Biden is responsible for this current evacuation (which is going fine), he is not responsible for 20 years of failed Afghan policy. In fact he should get credit for being the only President with sufficient spine to end our misadventure there, and additional credit for questioning its wisdom 11 years ago while he was Vice President.

Also the Taliban do not control the airport perimeter, as per recent reporting the nearest Taliban forces to the airport are staying about 2 miles away.

Yep, as badly as Biden botched the execution (and I do think it’s fair to blame him rather than “The Blob”) his mistakes in the past week are nothing compared to doing what his predecessors did in continuing to indefinitely throw lives at a lost cause.

From an American troop involvement there were no loses for over a year. compare that to a weekend in Chicago. Nothing good is going to come of the taliban expanding back into the region.

There were no losses because the Taliban were waiting for us to leave. If the prospect of us leaving was off the table, we would go back to taking losses and Afghans would face significantly more losses.

The reason there are a bunch of Afghans who collaborated with us and are now trying to desperately leave the country is that we lied to them and told them we were trying to win this war. “No new lies” was the correct policy.

That’s because Trump withdrew all the troops aside from a small caretaker force that he forbade participating in any actual combat. So it’s not particularly surprising none of them were killed.
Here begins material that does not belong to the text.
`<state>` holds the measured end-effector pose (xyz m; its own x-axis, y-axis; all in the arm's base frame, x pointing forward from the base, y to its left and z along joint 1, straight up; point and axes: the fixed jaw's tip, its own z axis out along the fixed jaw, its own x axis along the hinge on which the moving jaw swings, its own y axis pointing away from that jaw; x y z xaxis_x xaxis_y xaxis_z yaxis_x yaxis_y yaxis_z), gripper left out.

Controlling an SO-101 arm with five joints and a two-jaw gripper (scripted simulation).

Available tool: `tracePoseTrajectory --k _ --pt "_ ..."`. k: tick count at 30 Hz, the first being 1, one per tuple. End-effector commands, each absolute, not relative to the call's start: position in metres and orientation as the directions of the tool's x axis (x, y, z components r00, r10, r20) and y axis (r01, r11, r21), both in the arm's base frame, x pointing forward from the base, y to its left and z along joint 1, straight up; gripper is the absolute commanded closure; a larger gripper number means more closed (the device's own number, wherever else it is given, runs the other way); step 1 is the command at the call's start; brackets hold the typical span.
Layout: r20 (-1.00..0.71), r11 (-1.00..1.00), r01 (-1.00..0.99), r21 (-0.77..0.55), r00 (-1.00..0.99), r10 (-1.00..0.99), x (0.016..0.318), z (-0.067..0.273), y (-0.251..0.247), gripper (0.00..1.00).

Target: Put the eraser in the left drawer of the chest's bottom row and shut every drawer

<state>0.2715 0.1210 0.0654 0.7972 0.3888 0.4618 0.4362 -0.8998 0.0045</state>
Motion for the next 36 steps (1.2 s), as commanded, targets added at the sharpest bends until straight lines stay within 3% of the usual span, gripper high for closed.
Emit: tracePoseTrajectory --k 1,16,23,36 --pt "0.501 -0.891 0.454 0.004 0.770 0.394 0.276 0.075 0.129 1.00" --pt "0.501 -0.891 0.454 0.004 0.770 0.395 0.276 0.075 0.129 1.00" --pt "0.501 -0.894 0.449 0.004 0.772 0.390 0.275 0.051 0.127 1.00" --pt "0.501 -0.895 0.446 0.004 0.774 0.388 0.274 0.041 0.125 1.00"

The issue is the Taliban was literally waiting us out to leave, so they had no reason to start going crazy waging war. If we told them we were never leaving they would go back to heavy armed resistance like they were doing back before 2016-2017 or so, and to actively combat that, we’d need more than the 2500 forces Trump left in country. We averaged over 40,000 troops in Afghanistan for like our first 14 years in country, before the “final draw down” under Obama took us to the low 10,000s. The idea that 2500 gets the job done just isn’t realistic. That 2500 wasn’t facing sustained Taliban attack like we were seeing years before because the Taliban knew they just had to wait us out.